Paris Dec. 7. An approximately 1.8-billion Euro contract for the purchase of six Scorpene submarines from France that was to have been finalised in October has run into heavy weather, informed sources said here.

Last June, India had announced that it would order three diesel-electric (SSK) Scorpene submarines from France and take an option on a further three. Protracted negotiations under way with DCN, builders of the French sub and its partners in the Scorpene programme, Izar and Thales, could have run into some last-minute glitches, according to defence industry sources in Paris.

A framework agreement covering the deal was signed during a meeting of the India-France High Committee on defence production, chaired by the Defence Secretary, Yogendra Narain, and the Special Representative of the French Defence Minister, Bernard Ouvrieux, last June.

The French would like to have the deal wrapped up in time for a formal announcement during the visit to India by the French Prime Minister, Jean-Pierre Raffarin, next February. Mr. Raffarin will be accompanied by five senior Ministers, including the Defence Minister, Michelle Alliot Marie, and the Finance Minister, Francis Mer.

When finalised, the contract will be the biggest ever order for the Indian Navy's shipyards at Mazagon Docks in Mumbai. Each submarine is expected to cost $ 300 million. The defence electronics group, Thales, prime contractor for the operation, has already signed an agreement with Mazagon Docks for a transfer of technology so that the submarines can be built in India.

Under the agreement, the submarines will be built at the Mazagon Dockyards and India's Department for Defence Production and Supplies is chalking out the transfer of technology agreement.

India will need to replace its submarines in six years. The Scorpene's design, which allows for the installation of a small nuclear reactor, has been a persuasive factor in its favour since India would like to add a naval arm to its nuclear deterrence.
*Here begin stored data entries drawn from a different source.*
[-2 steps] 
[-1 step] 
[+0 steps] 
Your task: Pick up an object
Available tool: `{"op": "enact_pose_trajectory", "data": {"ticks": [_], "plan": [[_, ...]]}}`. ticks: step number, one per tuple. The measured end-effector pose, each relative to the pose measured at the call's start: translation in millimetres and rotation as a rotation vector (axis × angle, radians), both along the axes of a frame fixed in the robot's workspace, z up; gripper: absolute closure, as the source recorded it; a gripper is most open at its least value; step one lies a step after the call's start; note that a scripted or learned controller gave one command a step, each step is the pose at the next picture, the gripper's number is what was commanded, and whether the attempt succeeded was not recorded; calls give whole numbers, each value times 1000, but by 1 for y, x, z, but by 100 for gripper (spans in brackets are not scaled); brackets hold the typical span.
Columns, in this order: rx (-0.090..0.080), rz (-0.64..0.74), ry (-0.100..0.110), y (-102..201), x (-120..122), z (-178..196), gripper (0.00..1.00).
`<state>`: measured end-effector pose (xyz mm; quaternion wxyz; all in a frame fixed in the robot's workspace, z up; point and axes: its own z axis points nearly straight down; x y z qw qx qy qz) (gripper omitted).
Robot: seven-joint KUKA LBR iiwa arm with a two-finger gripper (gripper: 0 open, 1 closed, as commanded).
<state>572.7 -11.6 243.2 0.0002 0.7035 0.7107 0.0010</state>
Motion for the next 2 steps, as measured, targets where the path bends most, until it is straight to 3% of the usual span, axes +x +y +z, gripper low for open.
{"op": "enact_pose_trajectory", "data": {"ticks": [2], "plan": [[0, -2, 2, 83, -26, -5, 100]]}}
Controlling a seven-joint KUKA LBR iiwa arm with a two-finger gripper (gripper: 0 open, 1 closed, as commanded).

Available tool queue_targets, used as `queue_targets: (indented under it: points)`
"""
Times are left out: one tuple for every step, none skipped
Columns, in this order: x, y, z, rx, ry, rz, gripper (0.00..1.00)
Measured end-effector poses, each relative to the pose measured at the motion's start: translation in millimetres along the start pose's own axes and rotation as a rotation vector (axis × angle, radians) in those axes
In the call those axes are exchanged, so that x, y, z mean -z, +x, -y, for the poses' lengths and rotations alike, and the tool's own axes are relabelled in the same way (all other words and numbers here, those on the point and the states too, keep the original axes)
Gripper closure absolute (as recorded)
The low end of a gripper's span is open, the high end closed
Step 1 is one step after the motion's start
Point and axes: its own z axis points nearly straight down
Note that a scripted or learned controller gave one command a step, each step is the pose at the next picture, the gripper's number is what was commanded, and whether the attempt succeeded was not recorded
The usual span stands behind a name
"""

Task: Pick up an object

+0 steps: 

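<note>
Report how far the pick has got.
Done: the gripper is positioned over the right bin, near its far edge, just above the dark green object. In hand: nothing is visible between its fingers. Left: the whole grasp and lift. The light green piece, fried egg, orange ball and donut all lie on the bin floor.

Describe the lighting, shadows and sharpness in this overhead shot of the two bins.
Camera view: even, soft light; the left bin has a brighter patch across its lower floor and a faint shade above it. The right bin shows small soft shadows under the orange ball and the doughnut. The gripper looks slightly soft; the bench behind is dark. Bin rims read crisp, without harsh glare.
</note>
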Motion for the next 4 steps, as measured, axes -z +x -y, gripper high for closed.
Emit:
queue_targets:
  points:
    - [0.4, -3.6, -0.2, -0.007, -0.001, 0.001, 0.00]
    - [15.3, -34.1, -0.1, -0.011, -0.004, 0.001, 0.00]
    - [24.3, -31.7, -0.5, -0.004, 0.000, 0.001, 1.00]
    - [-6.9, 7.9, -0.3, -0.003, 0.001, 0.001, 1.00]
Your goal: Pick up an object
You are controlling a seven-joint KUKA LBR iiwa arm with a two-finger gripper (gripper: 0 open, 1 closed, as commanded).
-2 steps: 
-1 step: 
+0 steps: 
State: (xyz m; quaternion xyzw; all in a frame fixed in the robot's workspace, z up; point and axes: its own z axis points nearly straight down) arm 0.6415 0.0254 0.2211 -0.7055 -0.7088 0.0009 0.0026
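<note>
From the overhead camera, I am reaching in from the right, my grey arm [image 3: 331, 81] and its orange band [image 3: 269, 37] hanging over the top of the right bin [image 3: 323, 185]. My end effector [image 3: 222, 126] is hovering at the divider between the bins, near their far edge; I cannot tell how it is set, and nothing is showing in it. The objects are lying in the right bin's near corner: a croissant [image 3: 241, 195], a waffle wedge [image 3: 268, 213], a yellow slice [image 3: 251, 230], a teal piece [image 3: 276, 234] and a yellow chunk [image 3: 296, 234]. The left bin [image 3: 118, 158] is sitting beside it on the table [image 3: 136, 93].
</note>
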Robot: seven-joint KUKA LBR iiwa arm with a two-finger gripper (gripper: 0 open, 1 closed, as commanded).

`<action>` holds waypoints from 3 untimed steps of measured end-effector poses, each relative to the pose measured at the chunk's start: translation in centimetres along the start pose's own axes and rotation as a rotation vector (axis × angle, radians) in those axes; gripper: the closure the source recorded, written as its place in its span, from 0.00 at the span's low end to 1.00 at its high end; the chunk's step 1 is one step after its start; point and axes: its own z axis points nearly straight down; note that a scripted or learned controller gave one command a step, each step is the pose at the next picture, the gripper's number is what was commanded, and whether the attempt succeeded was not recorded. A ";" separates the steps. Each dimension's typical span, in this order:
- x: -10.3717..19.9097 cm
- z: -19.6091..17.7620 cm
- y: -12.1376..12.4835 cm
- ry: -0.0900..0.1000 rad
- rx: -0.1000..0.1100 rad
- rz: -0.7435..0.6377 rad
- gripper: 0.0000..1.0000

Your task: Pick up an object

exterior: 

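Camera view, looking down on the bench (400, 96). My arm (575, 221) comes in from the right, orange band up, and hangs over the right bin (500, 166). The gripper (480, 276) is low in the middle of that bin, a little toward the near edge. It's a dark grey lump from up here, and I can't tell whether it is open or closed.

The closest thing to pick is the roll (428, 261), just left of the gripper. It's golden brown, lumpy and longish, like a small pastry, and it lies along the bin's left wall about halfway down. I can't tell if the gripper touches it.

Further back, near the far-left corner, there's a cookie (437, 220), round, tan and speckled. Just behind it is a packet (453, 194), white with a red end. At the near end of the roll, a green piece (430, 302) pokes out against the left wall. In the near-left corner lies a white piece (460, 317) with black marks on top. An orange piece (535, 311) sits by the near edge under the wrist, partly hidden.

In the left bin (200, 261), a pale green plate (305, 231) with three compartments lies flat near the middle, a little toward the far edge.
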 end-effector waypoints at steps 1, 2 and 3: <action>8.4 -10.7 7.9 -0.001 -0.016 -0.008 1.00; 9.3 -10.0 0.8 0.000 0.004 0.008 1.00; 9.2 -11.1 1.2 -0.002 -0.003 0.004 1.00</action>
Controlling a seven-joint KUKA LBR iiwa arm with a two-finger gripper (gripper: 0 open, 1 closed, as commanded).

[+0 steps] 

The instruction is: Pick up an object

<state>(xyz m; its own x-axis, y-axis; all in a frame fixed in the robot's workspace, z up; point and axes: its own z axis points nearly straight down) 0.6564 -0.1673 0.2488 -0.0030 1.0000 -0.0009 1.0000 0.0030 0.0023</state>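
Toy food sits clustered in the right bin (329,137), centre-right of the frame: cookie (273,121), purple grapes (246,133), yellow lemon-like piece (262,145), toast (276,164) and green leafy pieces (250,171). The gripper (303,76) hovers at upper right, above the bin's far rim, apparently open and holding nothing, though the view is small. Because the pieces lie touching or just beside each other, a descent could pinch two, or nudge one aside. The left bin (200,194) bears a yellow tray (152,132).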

The Indian Navy leased a nuclear submarine from Russia in the 1990s to train personnel in the operation of nuclear subs.

Ironically, the French have scored a coup, selling submarines to both India and Pakistan. Any attempts to describe this as encouraging the Indo-Pakistan arms race is brushed aside by French officials.

India and the French-led consortium began negotiations for the Scorpene package some two years ago with New Delhi insisting on technology transfer to build the six submarines in India. New Delhi was reportedly unhappy with the French for the sale of one Agosta 90B submarine, PNS Khalid, to Pakistan and the transfer of technology for two more such vessels with AIP systems.
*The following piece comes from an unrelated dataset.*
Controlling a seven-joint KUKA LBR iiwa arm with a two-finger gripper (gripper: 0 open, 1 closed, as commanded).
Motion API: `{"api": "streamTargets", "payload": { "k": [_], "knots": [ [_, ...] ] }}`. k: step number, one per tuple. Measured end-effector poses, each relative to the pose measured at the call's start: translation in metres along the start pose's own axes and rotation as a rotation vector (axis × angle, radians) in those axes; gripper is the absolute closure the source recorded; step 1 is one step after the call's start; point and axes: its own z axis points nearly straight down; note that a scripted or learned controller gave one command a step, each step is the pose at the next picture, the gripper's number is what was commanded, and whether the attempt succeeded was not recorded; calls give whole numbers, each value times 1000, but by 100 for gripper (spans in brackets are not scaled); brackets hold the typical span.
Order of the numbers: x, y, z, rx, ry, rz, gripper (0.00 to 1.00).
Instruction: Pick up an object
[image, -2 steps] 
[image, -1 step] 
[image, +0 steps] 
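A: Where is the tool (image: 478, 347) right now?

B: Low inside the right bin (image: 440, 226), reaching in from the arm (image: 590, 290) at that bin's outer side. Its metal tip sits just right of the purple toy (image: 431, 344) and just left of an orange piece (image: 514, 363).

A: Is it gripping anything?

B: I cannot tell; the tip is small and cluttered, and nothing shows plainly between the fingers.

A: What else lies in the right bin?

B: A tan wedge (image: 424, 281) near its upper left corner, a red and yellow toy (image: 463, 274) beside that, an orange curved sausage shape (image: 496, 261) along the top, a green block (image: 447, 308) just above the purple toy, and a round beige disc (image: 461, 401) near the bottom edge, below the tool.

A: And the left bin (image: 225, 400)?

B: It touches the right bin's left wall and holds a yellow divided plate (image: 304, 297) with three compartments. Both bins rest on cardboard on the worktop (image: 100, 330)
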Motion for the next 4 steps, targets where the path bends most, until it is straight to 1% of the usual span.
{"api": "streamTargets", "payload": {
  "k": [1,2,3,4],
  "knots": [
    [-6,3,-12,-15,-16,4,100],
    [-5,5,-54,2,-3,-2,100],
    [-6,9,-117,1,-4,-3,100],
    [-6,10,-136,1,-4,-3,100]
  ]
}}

Pakistan's submarine programme received a severe setback last year when eleven French naval engineers working on the assemblage of the Agosta 90B submarines were killed in a terrorist attack.

Since then, the programme has come to a halt as engineers and other personnel have refused to serve in Karachi.

In defence circles, there is a lively debate as to which of the two subs — the Agosta 90B or the newer Scorpene — is the deadlier weapon.

The Scorpene (SSK) can be fitted with a small nuclear reactor but is a non-nuclear version of the French nuclear SSBN. It is considered an eavesdropping sub par excellence. Its electronic sensors include a passive long-range cylindrical sonar, interception sonar, active sonar, distributed sonar, flank antennae, and high- resolution sonar for detecting mines and obstacles. It is not known whether India has been able to obtain Blackshark missiles as part of the package.

Equally, the Scorpene has been designed with an anaerobic propulsion system with a steam turbine that uses ethanol with liquid oxygen as its fuel in a specific chamber. The system represents a technological innovation because of its easy and safe installation and handling since it feeds from a conventional steam installation. The Agosta, on the other hand, comes armed with the SM-39 Exocet submarine-launched anti-ship missiles (AshM) with a range of 50 km.

Launched from beneath the surface, an AShM gives a submarine valuable manoeuvring time after firing the missile and is inherently more dangerous than a torpedo.